Nevertheless, one should not lose sight of the fact that this indigenous
mestizaje, far from promoting a "return to ancestral times",
is inserted into the processes of modernisation, urbanisation, social
differentiation, capital accumulation (fundamentally mercantile) and
cultural hybridisation: today the majority of Bolivians (60%) live in
the cities, despite the fact that they have not completely broken with
rural life (many maintain their land), nor Aymara or Quechua culture.
The fact that Indigenous hip hop is expanding in El Alto, a city where
82% of the population self-identifies as indigenous, speaks volumes
of this complex articulation between the local and the global.

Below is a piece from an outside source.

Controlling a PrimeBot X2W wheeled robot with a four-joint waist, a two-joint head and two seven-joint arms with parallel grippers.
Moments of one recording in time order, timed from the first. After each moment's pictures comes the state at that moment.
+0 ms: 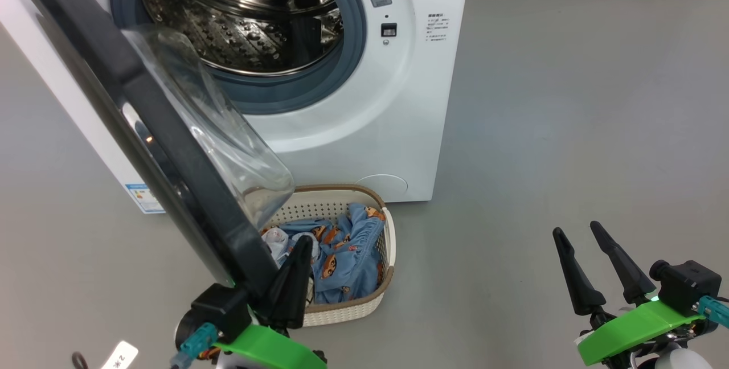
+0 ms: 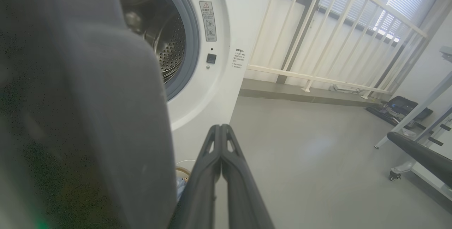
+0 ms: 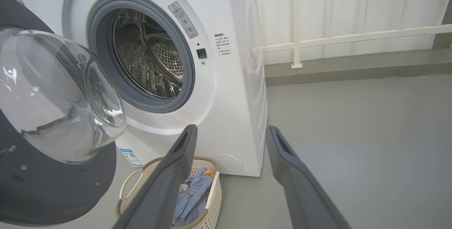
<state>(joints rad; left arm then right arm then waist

Despite the fact that in Bolivia "we are all mestizos", the
whiteness of skin colour, dress, economic and cultural practices and
the origins of one's surnames continue to constitute very real boundaries
in the construction of social imagery and mechanisms of domination,
today eroded – but not eliminated – by this indigenous political
eruption and the arrival to power of MAS. All this poses a number of
questions. Amongst them: How much does the proposal of indigenous autonomies
take into consideration these diffuse boundaries between indigenous
and mestizo? Is the proposal for autonomy – generally a demand
raised by minorities, but in this case, by an indigenous majority –
correct? Is there a need to make indigenous peoples autonomous or to
indianise the state?
The Chapare, where Evo Morales
migrated to with his family and began his trade union and political
career, is one expressions of this cultural indigenous mestizaje. We
can add to this the political mestizaje between campesino unions –
consolidated in the '50s in the image of, and similar to, workers' unions
– and communitarian traditions. The current president was formed
politically in the coca grower unions and his indigenist revendication
appears more like Nelson Mandela's denouncement of apartheid –
a demand of inclusion, recognition and possibilities to access power
by a national majority segregated for ethnic reasons – that the
revendication of a return to the ayllu.
On the other hand, the ethno-cultural reaffirmation that Evo Morales
has promoted, traverses through the union culture's own pragmatism and
an energetic anti-imperialist position, whose material base was the
struggle between campesinos and the police forces and military who attempted
to eradicate the coca leaf with US support. To capture this double ideological
dimension – articulation of the national-popular with the ethno-cultural,
and with ruptures and continuities with the past – is the reason
why we talk about MAS as a new "indigenous nationalism", removed
from the "communitarianist" romanticism of the NGOs and the
illusory "mestizaje" of the illustrated middle classes.